Montesquieu seems especially relevant today in the U.S. debate over concentration of presidential power. He lived under a monarchy, but spent his final years searching for better ways to combine order and freedom.

As I flipped through one of his books recently while at a sidewalk café in the warm sunshine of Bordeaux, I felt an eerie resonance. Montesquieu is worth a fresh look. A key tenet he advocated was the separation of powers, which the early Americans adopted outright for their new Constitution.

"The Spirit of Laws," a translation of which was published in Philadelphia and corrected by Thomas Jefferson, was "the best-read book in the Colonies after the Bible," said Joyce Appleby, a specialist in American History at the University of California at Los Angeles.

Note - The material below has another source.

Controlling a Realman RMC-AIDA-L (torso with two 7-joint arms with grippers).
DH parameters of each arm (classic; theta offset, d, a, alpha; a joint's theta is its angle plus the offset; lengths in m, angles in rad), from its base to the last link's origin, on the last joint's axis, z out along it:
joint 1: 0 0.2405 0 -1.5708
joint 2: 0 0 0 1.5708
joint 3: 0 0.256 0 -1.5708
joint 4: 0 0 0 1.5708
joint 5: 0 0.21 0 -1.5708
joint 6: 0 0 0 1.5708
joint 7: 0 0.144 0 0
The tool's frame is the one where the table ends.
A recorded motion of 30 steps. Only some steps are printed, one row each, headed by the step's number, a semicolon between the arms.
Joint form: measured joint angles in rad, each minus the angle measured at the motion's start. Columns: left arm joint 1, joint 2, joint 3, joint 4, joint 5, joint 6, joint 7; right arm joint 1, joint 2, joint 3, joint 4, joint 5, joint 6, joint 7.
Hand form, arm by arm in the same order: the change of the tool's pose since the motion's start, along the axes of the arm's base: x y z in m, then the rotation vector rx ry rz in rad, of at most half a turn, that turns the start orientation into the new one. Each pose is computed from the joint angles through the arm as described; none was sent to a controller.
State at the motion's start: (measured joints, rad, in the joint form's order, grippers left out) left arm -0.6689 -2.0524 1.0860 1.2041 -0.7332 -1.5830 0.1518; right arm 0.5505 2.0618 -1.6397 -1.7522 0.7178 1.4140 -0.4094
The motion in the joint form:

Separation of powers was a key concept in the U.S. Constitution. "The oracle who is always consulted on this subject is the celebrated Montesquieu," James Madison wrote in the Federalist Papers. He quotes Montesquieu as saying that "there can be no liberty where the legislative and executive powers are united in the same person, or body or magistrates." Accumulation of powers "may justly be pronounced the very definition of tyranny," he concluded.

To be sure, in later years Jefferson and others cooled to the great Frenchman, at odds with such ideas as warning that democracy would be manageable only in small republics. Jefferson as president had bigger ideas for the United States, and indeed doubled its size with the Louisiana Purchase in 1803. Yet Montesquieu's influence on Jefferson is beyond dispute. [...]

While avidly read in America, the Vatican banned his masterwork. In France he was criticized by progressive colleagues for being too pro-British and pro-monarchy. The French, says one historian, felt he was "too fond of talking about the nature of liberty and too pointed in implying that France had very little of it."

And so even the very best Frenchmen must rely on the Anglosphere to spread their ideas.